八幡さんと逢ったらどうしよう。今までのことを謝らないといけない、もし許してくれなかったら。もし彼女が出来ていて連れてきたらどうすれば良いのだろうか。

私の中には先ほどまでの嬉しい感情とは違い、恐怖、戸惑い、嫉妬、独占欲、色々な感情が溢れて来ていた。

 

でも今は八幡さんに逢いたい。その想いが一番だった。

 

そして鍵が刺さる音が聞こえドアが開きだしていた。私は今までで一番いい笑顔を見てもらいたくて、挨拶をしていた。

 

「おかえり!!ハチ!!」

 

(ここまで材木座の小説)

**************************

 

「ねえ、材木座君。どうして私は何時も普通の人間じゃないのかな、神獣だったり今回はアンドロイドだよ」

「..今回は偶々アマゾンPrimeで『EVEの時間』を見て思いついただけなのだ」

「...やっぱりそうか。どこかで見たような気がしたんだが」

 

なにか映画の設定を使っていたのね。アンドロイドが家で家事をするのは何時になるのかしら。

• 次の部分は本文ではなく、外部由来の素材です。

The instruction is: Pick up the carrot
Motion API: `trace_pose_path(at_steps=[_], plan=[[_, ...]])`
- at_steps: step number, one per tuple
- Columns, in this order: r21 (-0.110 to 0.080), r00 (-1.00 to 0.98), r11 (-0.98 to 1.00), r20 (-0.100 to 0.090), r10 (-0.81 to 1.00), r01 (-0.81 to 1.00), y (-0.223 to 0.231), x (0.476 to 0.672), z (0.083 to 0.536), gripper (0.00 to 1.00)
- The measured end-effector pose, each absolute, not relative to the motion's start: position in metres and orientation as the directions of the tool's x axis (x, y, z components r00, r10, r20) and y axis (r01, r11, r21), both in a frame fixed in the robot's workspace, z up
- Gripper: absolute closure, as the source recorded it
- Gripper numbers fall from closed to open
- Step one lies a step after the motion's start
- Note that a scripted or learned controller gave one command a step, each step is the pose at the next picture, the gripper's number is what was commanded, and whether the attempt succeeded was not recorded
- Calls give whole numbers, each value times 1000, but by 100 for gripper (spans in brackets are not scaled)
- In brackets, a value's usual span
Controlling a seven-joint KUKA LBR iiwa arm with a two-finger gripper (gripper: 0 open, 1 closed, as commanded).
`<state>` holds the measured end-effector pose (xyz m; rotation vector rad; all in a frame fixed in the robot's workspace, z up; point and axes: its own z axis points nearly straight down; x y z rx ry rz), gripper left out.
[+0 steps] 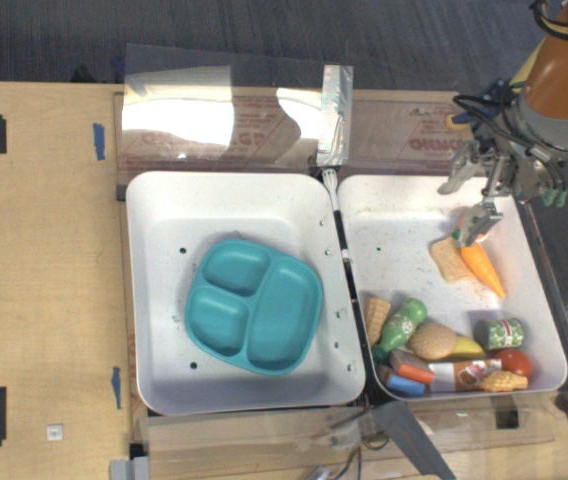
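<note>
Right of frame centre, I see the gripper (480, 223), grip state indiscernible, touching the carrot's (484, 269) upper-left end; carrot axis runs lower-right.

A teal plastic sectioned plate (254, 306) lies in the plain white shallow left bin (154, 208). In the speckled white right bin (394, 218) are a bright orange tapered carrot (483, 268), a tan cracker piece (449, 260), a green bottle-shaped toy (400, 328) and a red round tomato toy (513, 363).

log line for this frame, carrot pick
task: pick up carrot | pincer: at leafy top of carrot, in right bin | carrot: lying on bin floor, beside cracker | left bin: teal divided plate
</note>
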<state>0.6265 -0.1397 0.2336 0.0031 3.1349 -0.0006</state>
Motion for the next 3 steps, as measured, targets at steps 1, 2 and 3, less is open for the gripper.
trace_pose_path(at_steps=[1,2,3], plan=[[3,-998,998,5,-59,-59,-149,562,117,0],[-2,-996,996,-10,-91,-91,-166,574,89,0],[-5,-995,996,-23,-93,-93,-164,578,103,100]])
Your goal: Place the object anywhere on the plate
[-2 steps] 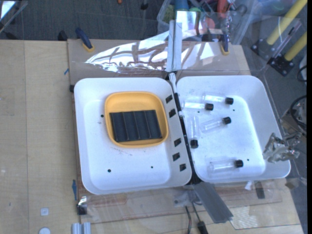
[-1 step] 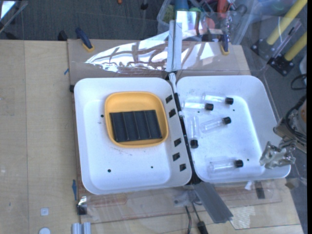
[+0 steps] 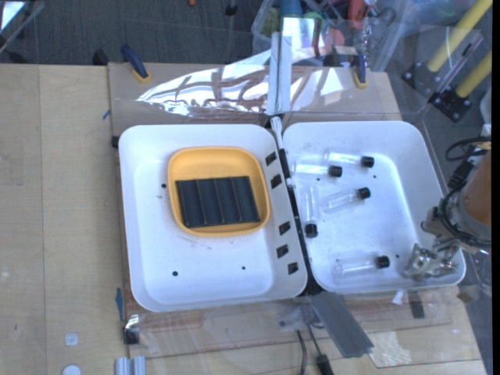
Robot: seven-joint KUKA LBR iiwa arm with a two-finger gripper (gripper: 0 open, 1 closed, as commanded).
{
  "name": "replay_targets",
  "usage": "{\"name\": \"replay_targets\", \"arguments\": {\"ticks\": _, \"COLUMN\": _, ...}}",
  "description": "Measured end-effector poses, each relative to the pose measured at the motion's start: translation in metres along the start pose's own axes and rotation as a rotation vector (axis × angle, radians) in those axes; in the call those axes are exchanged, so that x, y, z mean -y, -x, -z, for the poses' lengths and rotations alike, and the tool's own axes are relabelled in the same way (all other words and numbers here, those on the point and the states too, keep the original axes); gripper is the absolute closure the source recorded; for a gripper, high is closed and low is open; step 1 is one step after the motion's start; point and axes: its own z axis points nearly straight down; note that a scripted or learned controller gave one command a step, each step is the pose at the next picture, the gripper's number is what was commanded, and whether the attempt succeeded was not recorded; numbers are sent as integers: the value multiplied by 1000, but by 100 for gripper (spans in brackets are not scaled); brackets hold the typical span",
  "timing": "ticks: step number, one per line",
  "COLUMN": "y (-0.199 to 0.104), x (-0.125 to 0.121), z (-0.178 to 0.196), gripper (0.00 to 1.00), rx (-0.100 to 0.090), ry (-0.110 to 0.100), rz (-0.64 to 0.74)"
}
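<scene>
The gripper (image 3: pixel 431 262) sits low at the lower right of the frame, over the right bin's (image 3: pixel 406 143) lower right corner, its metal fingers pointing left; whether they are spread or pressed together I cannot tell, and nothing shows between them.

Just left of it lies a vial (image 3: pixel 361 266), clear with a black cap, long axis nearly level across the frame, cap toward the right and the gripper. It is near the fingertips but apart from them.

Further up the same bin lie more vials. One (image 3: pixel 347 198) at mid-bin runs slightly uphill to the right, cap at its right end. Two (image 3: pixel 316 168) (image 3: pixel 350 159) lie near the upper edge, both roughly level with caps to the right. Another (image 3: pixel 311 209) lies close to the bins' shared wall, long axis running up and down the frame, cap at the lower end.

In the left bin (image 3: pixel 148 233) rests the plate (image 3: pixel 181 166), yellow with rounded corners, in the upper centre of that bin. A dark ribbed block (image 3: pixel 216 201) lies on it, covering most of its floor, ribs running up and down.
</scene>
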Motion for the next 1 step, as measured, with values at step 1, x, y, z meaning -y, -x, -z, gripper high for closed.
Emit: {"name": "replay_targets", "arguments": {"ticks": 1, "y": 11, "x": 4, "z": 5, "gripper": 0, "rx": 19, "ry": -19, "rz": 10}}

私がこちらに来る前もまだ実用化はされていなかったのだから。

 

「我があの物語の中に居たら必ずドリ系末期者になっておっただろうからな」

「うん。私もレンタルで借りて観たことあるけど、結構考えさせられるよね」

「私はその映画は知らないけれど、面白い話なのかしら」

「ああ、結構面白いと思うぞ。ただ続編とか出てないよな?」

「我も続きを見たいのだが出ておらぬな」

「うん、伏線が有っても回収されてないよね。何かの番号が有ったけどそれの意味とか」

「左様、サミーというアンドロイドなのだが、彼女自身にも秘密があるようだったな」

 

ちょっと気になるわね、八幡と一緒に見たいのだけれど、今日にでも泊りに行って一緒に見ようかしら。八幡の部屋で二人で布団に入って後ろから抱かれながら見たいわ。

そして私が見ているのに八幡が欲情して私の身体を触りだすのよ。そして何時の間にか映画も見ずに二人で愛し合うのよね//

 

「姫菜、あーしが見ても面白い?」

「あたしも見てみたいかな」

「うちもちょっと気になる」

「うん、受け取り方は人それぞれと思うけど、お互いの意見を話すのも楽しいかもね」

「俺ももう一回、見直そうかな。中学の時に一度見ただけだから今一内容覚えていないな」

 

何時の間にか映画の話になってしまったわね。今日は金曜日だからこの後八幡の家に泊りに行って一緒に見ようかしら。